- _Directions for this task_
Return copies of the lines below that mention "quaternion".

- _Excerpted data_
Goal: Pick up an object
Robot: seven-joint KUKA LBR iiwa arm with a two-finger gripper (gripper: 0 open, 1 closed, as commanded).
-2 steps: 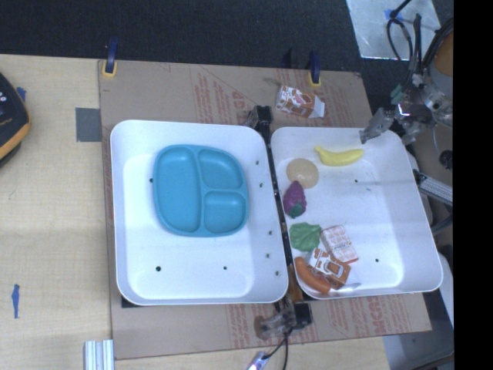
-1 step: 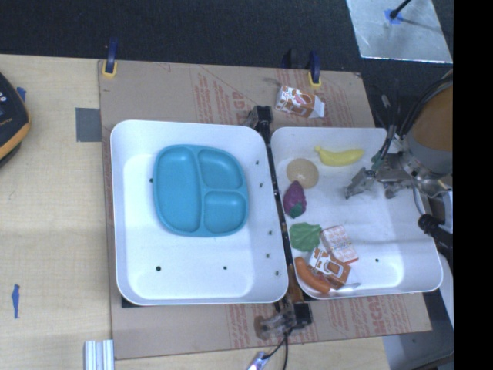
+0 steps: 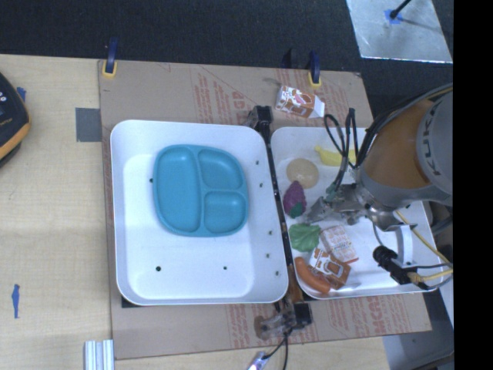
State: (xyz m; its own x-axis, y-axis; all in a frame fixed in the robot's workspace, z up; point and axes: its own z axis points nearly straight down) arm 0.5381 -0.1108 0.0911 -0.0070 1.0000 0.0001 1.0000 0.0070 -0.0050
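Observation:
The right bin (image 3: 431,230) holds several small items: a purple piece (image 3: 294,199), a beige round piece (image 3: 303,172), a yellow piece (image 3: 331,157), a green leafy piece (image 3: 304,237), two printed packets (image 3: 337,245) and an orange-red sausage shape (image 3: 310,279). My gripper (image 3: 326,207) reaches in from the right and sits low over the bin's middle. It is just right of the purple piece and just above the green piece and the upper packet. Nothing is visibly lifted.
The left bin (image 3: 131,268) carries a blue divided plate (image 3: 202,190). A loose snack packet (image 3: 299,102) lies on the cardboard behind the right bin. A yellow-and-black device (image 3: 11,119) sits at the far left edge. Black cables (image 3: 339,141) loop over the right bin's back.

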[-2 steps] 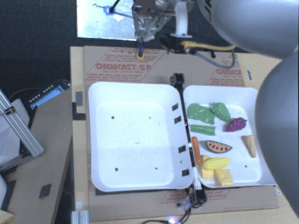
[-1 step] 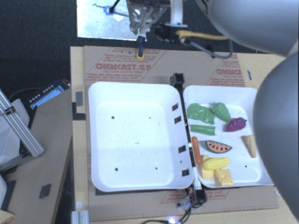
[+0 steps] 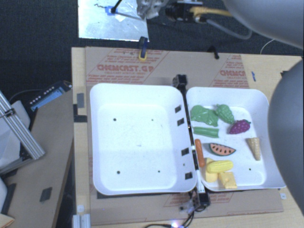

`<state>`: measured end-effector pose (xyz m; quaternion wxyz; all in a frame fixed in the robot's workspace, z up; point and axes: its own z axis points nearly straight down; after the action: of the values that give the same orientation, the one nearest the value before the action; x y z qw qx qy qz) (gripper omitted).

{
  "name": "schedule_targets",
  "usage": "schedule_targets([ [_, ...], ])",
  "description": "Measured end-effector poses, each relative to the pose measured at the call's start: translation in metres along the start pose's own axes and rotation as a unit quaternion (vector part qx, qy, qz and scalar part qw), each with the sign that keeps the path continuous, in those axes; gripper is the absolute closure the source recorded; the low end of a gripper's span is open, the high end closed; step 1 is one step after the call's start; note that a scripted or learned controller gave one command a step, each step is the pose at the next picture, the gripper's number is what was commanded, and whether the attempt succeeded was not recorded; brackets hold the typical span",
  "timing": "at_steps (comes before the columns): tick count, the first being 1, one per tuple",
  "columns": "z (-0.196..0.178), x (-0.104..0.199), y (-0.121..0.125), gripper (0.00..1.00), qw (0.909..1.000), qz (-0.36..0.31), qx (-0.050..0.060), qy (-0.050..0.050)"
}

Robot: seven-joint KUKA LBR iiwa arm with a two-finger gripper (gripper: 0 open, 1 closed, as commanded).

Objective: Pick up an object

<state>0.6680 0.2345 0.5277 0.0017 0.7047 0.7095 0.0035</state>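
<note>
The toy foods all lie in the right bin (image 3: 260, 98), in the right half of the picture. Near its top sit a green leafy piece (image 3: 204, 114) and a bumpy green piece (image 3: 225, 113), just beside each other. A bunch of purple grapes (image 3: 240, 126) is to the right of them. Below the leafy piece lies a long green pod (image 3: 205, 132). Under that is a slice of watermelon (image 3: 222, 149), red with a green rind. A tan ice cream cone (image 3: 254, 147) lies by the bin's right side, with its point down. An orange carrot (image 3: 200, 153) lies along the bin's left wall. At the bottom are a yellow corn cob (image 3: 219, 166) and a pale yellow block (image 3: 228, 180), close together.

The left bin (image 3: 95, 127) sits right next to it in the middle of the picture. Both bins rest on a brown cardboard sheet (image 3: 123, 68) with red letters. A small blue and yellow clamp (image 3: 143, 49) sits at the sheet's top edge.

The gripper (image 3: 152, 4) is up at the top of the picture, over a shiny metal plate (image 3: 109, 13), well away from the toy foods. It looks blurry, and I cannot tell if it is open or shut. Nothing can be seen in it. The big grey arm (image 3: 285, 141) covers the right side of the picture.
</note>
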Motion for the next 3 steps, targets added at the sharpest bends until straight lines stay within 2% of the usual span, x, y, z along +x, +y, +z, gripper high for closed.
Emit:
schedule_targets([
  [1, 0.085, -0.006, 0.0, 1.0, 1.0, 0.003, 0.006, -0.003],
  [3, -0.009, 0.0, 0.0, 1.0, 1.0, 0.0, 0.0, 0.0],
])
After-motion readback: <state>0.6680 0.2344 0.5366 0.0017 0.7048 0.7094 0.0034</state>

- _Response area_
`<state>`: measured end-effector pose (xyz m; quaternion wxyz; all in a frame fixed in the robot's workspace, z up; point and axes: its own z axis points nearly straight down; after the action: of the values that give the same orientation, the one nearest the value before the action; x y z qw qx qy qz) (gripper omitted).
  "description": "Measured end-effector poses, each relative to the pose measured at the call's start: translation in metres along the start pose's own axes and rotation as a unit quaternion (vector part qx, qy, qz and scalar part qw), each with the sign that keeps the path continuous, in those axes; gripper is the absolute closure the source recorded; the low end of a gripper's span is open, the high end closed; step 1 is one step after the call's start; note that a scripted or learned controller gave one command a step, each step is the pose at the next picture, the gripper's number is what was commanded, and whether the attempt succeeded was not recorded; brackets hold the typical span",

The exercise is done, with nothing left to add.